* [Directions]: Every line from the beginning of the records below up to the one holding "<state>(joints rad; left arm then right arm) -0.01" should be quoted exactly; leave out the rest.

Source data:
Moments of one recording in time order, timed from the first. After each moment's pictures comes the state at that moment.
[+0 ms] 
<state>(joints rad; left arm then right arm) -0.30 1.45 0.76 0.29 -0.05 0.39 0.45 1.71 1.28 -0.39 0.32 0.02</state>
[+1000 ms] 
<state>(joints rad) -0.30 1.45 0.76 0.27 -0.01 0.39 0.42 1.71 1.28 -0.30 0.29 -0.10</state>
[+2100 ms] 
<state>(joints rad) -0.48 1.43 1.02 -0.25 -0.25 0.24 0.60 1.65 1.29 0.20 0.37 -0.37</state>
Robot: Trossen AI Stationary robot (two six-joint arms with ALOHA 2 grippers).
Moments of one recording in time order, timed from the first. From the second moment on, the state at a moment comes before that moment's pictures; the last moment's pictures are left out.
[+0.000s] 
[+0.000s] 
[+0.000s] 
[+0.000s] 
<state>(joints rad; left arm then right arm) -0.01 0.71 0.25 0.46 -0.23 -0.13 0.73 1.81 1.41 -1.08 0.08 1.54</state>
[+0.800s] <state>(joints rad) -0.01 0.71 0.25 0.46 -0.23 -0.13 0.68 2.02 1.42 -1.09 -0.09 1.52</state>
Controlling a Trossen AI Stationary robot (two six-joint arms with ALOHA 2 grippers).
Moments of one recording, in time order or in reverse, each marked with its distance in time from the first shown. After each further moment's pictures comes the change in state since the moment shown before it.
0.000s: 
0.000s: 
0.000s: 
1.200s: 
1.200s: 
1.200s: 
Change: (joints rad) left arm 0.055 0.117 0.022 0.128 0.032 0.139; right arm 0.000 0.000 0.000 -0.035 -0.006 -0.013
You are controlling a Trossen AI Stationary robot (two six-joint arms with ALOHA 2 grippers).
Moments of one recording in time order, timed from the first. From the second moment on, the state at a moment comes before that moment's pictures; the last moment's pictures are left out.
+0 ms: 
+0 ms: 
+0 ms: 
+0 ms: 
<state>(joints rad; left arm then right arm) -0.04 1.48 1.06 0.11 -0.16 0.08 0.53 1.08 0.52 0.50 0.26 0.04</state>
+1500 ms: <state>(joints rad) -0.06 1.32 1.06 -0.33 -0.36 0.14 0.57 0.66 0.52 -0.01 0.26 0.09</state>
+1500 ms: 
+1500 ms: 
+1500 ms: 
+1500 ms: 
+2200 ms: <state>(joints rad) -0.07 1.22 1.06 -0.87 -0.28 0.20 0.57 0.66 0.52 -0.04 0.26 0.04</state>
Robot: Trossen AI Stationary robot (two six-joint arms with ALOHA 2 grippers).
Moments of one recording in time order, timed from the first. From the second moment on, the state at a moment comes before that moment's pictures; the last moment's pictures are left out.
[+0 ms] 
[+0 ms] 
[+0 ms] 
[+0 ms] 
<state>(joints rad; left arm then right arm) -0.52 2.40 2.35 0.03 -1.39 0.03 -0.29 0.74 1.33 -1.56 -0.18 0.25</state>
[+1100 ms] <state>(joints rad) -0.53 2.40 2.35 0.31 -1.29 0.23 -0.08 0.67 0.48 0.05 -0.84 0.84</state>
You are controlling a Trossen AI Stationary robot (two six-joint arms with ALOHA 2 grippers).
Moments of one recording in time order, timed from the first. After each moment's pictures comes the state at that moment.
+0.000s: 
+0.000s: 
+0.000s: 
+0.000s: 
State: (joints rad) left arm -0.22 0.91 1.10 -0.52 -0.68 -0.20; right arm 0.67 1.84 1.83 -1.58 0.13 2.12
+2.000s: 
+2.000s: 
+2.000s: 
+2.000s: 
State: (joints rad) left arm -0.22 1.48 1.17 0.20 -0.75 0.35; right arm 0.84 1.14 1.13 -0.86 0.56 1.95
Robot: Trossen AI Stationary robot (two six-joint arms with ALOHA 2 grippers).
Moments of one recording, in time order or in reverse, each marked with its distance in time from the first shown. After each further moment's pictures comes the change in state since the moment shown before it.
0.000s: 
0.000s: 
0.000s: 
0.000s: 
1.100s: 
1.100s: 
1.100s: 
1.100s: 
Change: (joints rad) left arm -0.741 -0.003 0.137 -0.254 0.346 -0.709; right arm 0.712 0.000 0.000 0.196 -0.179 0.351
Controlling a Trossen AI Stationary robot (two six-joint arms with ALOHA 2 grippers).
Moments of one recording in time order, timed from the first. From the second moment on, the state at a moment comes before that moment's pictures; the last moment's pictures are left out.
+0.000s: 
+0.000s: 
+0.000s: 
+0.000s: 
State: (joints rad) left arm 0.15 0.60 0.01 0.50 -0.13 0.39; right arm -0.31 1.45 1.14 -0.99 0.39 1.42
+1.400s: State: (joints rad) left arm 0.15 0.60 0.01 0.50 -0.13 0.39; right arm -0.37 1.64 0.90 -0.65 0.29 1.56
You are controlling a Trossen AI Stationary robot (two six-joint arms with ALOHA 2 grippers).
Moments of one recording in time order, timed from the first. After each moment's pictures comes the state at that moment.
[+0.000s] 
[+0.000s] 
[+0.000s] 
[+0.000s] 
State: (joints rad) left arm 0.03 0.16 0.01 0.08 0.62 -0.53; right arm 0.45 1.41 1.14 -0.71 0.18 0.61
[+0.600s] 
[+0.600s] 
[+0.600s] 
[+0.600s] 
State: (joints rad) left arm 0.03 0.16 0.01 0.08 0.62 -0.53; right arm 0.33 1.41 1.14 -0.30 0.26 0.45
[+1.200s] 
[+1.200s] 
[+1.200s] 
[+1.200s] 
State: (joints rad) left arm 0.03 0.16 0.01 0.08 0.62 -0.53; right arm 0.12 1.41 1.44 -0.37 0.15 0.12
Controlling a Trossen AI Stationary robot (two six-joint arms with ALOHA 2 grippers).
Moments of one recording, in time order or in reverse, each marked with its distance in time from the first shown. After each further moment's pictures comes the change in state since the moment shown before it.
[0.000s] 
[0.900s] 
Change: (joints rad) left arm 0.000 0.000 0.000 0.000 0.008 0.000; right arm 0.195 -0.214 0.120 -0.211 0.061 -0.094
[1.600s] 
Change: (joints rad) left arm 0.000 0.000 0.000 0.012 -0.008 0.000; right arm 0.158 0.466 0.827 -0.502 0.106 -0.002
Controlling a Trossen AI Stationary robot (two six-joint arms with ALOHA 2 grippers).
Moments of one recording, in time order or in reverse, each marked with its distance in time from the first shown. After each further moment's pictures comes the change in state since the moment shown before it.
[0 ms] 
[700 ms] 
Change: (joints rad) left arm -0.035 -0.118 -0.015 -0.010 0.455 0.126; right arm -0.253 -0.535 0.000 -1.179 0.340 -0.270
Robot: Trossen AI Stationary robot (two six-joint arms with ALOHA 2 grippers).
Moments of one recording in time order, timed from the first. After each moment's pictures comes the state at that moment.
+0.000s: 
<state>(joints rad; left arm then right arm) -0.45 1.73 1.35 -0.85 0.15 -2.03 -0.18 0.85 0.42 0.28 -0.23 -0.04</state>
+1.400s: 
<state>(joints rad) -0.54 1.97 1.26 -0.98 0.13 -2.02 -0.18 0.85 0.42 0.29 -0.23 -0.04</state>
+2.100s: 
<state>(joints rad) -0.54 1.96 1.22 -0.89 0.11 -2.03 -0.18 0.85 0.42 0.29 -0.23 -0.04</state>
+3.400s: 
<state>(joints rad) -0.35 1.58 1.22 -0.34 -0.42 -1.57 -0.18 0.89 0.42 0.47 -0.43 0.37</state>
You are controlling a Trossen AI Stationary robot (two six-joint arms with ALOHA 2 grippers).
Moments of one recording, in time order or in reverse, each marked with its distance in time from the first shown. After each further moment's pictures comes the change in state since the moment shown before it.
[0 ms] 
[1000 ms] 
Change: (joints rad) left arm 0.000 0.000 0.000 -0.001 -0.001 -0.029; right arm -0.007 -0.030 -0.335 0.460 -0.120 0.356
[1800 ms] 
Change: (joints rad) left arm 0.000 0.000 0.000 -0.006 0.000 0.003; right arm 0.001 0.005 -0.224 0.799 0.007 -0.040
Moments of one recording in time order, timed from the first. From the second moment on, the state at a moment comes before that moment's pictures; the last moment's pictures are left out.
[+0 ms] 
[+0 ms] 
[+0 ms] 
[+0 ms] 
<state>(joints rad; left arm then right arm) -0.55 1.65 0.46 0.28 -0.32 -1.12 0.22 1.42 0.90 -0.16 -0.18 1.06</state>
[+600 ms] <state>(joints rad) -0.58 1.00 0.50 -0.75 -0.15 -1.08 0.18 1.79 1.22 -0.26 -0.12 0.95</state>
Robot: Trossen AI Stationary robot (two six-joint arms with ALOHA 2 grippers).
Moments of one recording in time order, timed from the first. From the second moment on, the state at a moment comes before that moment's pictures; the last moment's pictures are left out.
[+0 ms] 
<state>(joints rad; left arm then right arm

* [Finished exercise]:
Moments of one recording in time order, timed from the first. After each moment's pictures comes the state at that moment.
[+0 ms] 
<state>(joints rad; left arm then right arm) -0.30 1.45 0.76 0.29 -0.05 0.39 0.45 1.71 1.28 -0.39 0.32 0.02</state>
[+1000 ms] 
<state>(joints rad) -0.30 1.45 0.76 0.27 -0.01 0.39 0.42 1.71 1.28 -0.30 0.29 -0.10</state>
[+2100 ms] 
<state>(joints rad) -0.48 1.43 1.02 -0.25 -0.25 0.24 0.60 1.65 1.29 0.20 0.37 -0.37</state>
Robot: Trossen AI Stationary robot (two six-joint arms with ALOHA 2 grippers).
Moments of one recording in time order, timed from the first. From the second moment on, the state at a moment comes before that moment's pictures; the last moment's pictures are left out.
[+0.000s] 
[+0.000s] 
[+0.000s] 
[+0.000s] 
<state>(joints rad; left arm then right arm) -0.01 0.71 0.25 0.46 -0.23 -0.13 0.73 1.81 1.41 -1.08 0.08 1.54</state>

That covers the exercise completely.